BUS606: Operations and Supply Chain Management

The business cycle is a quasi-periodic oscillation characterized by periods of expansion and contraction of the economy, lasting on average from three to five years. Because most time series are too short for the identification of a trend, the cycle and the trend are estimated jointly and referred to as the trend-cycle. As a result the concept of trend loses importance. The trend-cycle is considered a fundamental component, reflecting the underlying socio-economic conditions, as opposed to seasonal, trading-day and transient irregular fluctuations.

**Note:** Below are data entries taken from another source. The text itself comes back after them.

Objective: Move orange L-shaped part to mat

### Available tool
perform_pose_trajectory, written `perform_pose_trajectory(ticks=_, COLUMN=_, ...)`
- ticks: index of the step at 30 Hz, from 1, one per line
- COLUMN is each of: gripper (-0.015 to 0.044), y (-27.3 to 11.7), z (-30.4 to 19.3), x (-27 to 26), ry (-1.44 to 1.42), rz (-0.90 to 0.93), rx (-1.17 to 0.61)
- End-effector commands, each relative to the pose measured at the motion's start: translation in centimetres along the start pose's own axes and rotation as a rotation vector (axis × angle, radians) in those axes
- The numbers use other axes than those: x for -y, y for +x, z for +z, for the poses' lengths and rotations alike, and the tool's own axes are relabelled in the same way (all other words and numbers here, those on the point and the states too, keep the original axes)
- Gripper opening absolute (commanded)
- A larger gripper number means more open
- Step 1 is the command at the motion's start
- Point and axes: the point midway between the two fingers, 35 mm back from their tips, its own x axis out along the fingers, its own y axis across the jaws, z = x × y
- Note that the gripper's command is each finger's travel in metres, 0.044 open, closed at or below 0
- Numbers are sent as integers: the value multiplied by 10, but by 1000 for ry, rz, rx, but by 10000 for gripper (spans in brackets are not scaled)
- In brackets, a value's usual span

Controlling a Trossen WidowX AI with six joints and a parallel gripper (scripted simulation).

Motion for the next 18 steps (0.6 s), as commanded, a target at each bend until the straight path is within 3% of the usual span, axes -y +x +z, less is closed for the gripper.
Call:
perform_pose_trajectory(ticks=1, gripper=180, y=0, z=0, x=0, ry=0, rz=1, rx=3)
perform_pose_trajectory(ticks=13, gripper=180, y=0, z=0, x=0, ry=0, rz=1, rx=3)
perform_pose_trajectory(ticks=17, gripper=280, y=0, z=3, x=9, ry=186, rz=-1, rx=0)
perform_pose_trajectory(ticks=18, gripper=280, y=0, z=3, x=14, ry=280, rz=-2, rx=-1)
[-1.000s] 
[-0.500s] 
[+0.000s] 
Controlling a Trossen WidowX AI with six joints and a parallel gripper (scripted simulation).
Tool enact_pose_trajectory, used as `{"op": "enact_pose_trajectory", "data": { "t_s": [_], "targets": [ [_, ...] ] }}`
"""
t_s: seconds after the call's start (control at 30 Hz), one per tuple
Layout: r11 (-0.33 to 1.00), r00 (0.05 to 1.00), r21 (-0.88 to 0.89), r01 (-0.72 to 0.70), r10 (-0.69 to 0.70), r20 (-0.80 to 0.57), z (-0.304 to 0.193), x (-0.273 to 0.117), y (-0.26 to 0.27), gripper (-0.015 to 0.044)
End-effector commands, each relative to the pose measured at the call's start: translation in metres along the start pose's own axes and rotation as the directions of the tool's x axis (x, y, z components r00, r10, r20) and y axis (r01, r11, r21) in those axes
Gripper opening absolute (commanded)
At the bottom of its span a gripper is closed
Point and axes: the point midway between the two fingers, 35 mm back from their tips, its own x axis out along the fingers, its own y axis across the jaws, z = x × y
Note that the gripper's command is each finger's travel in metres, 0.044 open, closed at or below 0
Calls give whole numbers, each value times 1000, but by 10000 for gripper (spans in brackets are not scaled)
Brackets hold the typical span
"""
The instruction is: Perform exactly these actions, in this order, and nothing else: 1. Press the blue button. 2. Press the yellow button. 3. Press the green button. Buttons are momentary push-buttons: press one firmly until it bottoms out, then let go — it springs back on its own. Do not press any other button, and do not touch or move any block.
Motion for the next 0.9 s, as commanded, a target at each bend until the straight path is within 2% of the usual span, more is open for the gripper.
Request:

The proper identification of cycles in the economy requires a definition of contraction and expansion. The definition used in capitalistic countries to produce the chronology of cycles is based on fluctuations found in the aggregate economic activity. A cycle consists of an expansion phase simultaneously present in many economic activities, followed by a recession phase and by a recovery which develops into the next expansion phase. This sequence is recurrent but not strictly periodic. Business cycles vary in intensity and duration. In Canada for example, the 1981 recession was very acute but of short duration, whereas the 1991 recession was mild and of long duration. Business cycles can be as short as 18 months and as long as 10 years.

A turning point is called a peak or downturn when the next estimate of the trend-cycle indicates a decline in the level of activity; and a trough in the opposite situation. There are many ways to determine when a downturn occurs, but in general, a downturn is deemed to occur at time t in the trend-cycle of monthly series, if

$c_{t-l} \leq \ldots \leq_{c_{t-1}}>c_{t} \geq c_{t+1}$                                                         (12.a)

and an upturn, if

$c_{t-l} \geq \ldots \geq c_{t-1} \text { < } c_{t} \leq c_{t+1}$.                                                    (12.b)

Thus, a single change to a lower level $c_{t}$ , between $t+1$ and $t$, qualifies as a downturn, if $c_{t+1} \leq c_{t}$ and $c_{t-3} \leq c_{t-2} \leq c_{t-1}$; and conversely for an upturn.

The dating of downturns and upturns is based on a set of economic variables related to production, employment, income, trade and so on.

Similarly to the trend, the models for cyclical variations can be deterministic or stochastic. Deterministic models often consist of sine and cosine functions of different amplitude and periodicities. Stochastic models of the ARIMA type, involving autoregressive models of order 2 with complex roots, have been used to model business cycles.